__Task instructions__:
In full and without alteration, reproduce every record.

Extracted records
"""

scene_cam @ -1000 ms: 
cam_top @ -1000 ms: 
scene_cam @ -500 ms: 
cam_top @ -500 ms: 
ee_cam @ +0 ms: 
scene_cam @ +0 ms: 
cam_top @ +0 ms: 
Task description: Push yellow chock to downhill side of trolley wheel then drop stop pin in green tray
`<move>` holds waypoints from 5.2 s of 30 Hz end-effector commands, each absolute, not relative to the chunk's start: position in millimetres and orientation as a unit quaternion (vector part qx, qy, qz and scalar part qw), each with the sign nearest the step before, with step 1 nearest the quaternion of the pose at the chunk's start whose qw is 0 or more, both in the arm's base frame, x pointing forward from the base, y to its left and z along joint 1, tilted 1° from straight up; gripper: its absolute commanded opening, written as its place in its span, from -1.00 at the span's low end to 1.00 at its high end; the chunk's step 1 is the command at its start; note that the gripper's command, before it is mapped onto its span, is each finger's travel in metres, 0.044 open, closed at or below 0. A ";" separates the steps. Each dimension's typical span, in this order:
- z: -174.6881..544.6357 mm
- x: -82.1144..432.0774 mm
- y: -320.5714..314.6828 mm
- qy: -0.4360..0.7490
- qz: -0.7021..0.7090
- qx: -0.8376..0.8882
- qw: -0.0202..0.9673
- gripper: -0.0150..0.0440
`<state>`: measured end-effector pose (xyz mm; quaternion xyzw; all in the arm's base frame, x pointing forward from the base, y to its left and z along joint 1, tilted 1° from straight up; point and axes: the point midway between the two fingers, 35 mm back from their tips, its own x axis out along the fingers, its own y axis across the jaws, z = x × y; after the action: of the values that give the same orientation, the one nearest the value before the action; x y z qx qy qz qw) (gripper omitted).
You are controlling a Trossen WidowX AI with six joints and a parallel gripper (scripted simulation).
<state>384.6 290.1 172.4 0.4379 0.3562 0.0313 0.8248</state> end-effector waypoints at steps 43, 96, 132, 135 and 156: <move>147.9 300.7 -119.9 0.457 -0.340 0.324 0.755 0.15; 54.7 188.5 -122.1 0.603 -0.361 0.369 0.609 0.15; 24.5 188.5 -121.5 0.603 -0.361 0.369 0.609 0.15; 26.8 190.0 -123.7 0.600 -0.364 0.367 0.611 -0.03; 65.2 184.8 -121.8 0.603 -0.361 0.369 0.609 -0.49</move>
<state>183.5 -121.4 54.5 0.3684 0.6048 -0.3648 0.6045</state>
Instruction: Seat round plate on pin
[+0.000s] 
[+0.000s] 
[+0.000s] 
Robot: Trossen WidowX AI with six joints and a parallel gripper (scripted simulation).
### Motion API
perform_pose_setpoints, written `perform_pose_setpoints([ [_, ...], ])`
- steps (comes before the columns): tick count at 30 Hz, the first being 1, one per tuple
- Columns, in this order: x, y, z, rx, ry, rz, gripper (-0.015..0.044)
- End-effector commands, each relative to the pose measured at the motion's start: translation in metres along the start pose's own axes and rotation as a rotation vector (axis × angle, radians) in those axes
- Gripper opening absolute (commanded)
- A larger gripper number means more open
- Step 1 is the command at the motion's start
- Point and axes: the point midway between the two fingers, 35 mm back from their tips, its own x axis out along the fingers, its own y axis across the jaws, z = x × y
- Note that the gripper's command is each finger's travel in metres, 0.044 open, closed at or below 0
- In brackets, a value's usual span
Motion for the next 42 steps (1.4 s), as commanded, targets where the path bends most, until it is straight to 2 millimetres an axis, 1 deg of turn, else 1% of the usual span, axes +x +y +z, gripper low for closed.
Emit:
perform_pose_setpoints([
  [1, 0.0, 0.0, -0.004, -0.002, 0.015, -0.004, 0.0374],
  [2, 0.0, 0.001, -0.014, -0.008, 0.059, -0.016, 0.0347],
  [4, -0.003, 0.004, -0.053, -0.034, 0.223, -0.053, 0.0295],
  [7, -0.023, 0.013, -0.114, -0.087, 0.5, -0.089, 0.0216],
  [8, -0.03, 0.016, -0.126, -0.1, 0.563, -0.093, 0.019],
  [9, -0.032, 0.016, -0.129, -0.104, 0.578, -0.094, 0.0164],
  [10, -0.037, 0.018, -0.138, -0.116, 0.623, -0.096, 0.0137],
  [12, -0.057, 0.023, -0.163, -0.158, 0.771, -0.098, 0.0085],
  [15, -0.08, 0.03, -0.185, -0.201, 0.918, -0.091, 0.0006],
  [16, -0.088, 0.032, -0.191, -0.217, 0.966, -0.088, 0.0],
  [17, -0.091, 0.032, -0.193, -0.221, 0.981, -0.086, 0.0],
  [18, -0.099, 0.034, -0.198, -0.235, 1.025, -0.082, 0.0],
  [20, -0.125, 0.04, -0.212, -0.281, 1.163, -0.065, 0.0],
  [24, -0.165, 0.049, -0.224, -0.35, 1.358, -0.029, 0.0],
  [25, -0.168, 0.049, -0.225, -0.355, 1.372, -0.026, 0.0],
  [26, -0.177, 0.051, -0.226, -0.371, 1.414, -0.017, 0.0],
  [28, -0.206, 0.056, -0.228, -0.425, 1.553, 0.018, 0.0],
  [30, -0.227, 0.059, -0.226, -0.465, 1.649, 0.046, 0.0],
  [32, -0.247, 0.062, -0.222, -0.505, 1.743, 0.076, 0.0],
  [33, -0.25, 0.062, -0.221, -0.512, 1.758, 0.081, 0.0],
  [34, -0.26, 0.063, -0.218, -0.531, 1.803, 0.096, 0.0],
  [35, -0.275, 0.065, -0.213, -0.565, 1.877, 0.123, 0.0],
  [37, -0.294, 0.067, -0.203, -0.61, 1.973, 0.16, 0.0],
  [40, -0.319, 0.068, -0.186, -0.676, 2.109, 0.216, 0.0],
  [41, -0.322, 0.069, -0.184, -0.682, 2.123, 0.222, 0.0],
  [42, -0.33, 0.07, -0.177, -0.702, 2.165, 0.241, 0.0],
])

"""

__Written answer__:
scene_cam @ -1000 ms: 
cam_top @ -1000 ms: 
scene_cam @ -500 ms: 
cam_top @ -500 ms: 
ee_cam @ +0 ms: 
scene_cam @ +0 ms: 
cam_top @ +0 ms: 
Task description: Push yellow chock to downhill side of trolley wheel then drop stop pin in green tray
`<move>` holds waypoints from 5.2 s of 30 Hz end-effector commands, each absolute, not relative to the chunk's start: position in millimetres and orientation as a unit quaternion (vector part qx, qy, qz and scalar part qw), each with the sign nearest the step before, with step 1 nearest the quaternion of the pose at the chunk's start whose qw is 0 or more, both in the arm's base frame, x pointing forward from the base, y to its left and z along joint 1, tilted 1° from straight up; gripper: its absolute commanded opening, written as its place in its span, from -1.00 at the span's low end to 1.00 at its high end; the chunk's step 1 is the command at its start; note that the gripper's command, before it is mapped onto its span, is each finger's travel in metres, 0.044 open, closed at or below 0. A ";" separates the steps. Each dimension's typical span, in this order:
- z: -174.6881..544.6357 mm
- x: -82.1144..432.0774 mm
- y: -320.5714..314.6828 mm
- qy: -0.4360..0.7490
- qz: -0.7021..0.7090
- qx: -0.8376..0.8882
- qw: -0.0202..0.9673
- gripper: -0.0150..0.0440
`<state>`: measured end-effector pose (xyz mm; quaternion xyzw; all in the arm's base frame, x pointing forward from the base, y to its left and z along joint 1, tilted 1° from straight up; point and axes: the point midway between the two fingers, 35 mm back from their tips, its own x axis out along the fingers, its own y axis across the jaws, z = x × y; after the action: of the values that give the same orientation, the one nearest the value before the action; x y z qx qy qz qw) (gripper omitted).
You are controlling a Trossen WidowX AI with six joints and a parallel gripper (scripted simulation).
<state>384.6 290.1 172.4 0.4379 0.3562 0.0313 0.8248</state> end-effector waypoints at steps 43, 96, 132, 135 and 156: <move>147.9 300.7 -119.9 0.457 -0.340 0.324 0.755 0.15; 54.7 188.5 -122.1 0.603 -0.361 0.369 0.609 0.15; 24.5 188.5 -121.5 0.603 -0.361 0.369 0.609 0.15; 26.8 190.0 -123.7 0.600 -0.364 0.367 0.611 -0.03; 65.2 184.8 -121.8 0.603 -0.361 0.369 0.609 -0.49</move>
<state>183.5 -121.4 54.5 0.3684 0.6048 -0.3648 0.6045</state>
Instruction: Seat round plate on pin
[+0.000s] 
[+0.000s] 
[+0.000s] 
Robot: Trossen WidowX AI with six joints and a parallel gripper (scripted simulation).
### Motion API
perform_pose_setpoints, written `perform_pose_setpoints([ [_, ...], ])`
- steps (comes before the columns): tick count at 30 Hz, the first being 1, one per tuple
- Columns, in this order: x, y, z, rx, ry, rz, gripper (-0.015..0.044)
- End-effector commands, each relative to the pose measured at the motion's start: translation in metres along the start pose's own axes and rotation as a rotation vector (axis × angle, radians) in those axes
- Gripper opening absolute (commanded)
- A larger gripper number means more open
- Step 1 is the command at the motion's start
- Point and axes: the point midway between the two fingers, 35 mm back from their tips, its own x axis out along the fingers, its own y axis across the jaws, z = x × y
- Note that the gripper's command is each finger's travel in metres, 0.044 open, closed at or below 0
- In brackets, a value's usual span
Motion for the next 42 steps (1.4 s), as commanded, targets where the path bends most, until it is straight to 2 millimetres an axis, 1 deg of turn, else 1% of the usual span, axes +x +y +z, gripper low for closed.
Emit:
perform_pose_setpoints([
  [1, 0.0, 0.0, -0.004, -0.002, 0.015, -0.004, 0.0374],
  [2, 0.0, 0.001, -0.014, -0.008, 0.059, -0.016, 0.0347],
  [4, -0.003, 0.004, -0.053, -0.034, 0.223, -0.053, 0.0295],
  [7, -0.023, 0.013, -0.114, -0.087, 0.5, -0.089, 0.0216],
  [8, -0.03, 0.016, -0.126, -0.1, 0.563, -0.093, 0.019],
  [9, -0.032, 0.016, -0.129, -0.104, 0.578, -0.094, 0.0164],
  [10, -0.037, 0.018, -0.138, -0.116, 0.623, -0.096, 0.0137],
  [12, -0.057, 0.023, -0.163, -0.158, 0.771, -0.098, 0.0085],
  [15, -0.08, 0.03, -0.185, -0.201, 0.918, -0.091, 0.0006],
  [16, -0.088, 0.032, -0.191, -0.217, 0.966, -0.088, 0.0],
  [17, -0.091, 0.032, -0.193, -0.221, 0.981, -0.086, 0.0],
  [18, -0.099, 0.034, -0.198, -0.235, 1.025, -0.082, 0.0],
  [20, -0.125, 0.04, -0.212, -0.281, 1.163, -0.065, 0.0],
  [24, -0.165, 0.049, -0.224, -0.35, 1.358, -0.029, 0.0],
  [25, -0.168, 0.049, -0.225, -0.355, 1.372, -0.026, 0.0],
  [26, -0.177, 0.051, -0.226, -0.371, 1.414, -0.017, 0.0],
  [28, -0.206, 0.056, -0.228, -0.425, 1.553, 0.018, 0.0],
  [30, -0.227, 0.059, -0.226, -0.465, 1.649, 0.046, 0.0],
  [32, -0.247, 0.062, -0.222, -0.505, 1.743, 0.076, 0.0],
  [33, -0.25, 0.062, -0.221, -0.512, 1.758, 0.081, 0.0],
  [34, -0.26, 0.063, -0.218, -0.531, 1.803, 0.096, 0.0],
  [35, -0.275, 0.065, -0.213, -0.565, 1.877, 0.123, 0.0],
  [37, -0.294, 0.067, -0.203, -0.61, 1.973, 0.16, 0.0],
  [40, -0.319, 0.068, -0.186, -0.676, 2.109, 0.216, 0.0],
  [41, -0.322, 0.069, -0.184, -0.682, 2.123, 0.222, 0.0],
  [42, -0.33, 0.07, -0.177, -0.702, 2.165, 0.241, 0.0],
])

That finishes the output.